Allaire noted the current steps would upgrade the current money transmission-focused regulations “to a much more fundamental infrastructure at the core of what potentially the future of banking and capital markets look like.”
“There's a real recognition that as these payment stablecoins grow, they could grow at internet scale relatively quickly,” Allaire commented. When the stablecoin market grows into the hundreds of billions in circulation and trillions in transactions, the risks to financial markets and financial stability become much more significant, he added.

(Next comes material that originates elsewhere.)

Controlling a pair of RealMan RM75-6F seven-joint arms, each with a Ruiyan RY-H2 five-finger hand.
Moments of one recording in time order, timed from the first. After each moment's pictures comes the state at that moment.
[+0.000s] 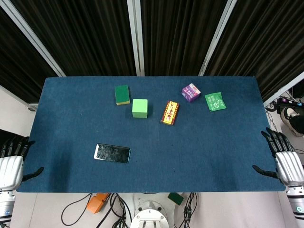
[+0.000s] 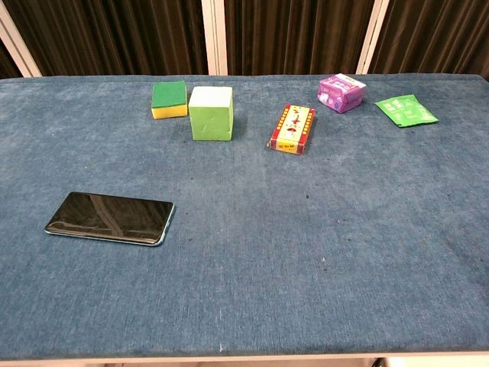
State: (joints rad) left arm 0.00 -1.15 -0.02 -1.69 1.46 1.55 0.21; right arm 0.09 -1.07 0.03 -1.57 -1.61 1.51 0.22
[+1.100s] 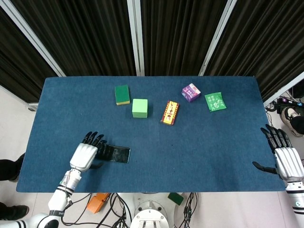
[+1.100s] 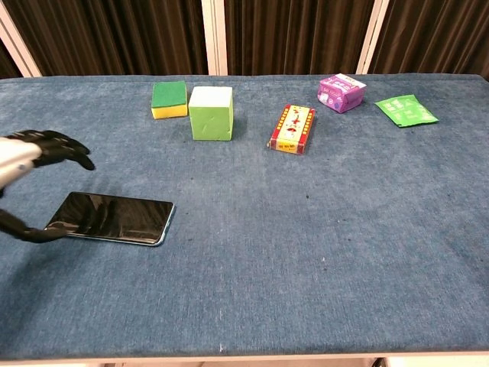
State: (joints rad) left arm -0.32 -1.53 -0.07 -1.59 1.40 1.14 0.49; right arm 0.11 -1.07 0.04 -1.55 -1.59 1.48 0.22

Related: Acting CoC Hsu: More crypto regulation is needed
As Cointelegraph reported, the Biden administration’s proposal aims to create a new “special-purpose charter” for stablecoin issuers, putting them in the same category as banks. Allaire believes that the details on a bank charter for a crypto company might need to get worked out over time with both the FDIC and other agencies that oversee banks.
Stablecoins have become a central talking point for regulators. In September, the U.S. Treasury reportedly held several meetings to examine the risks of stablecoins for users, markets and the financial system.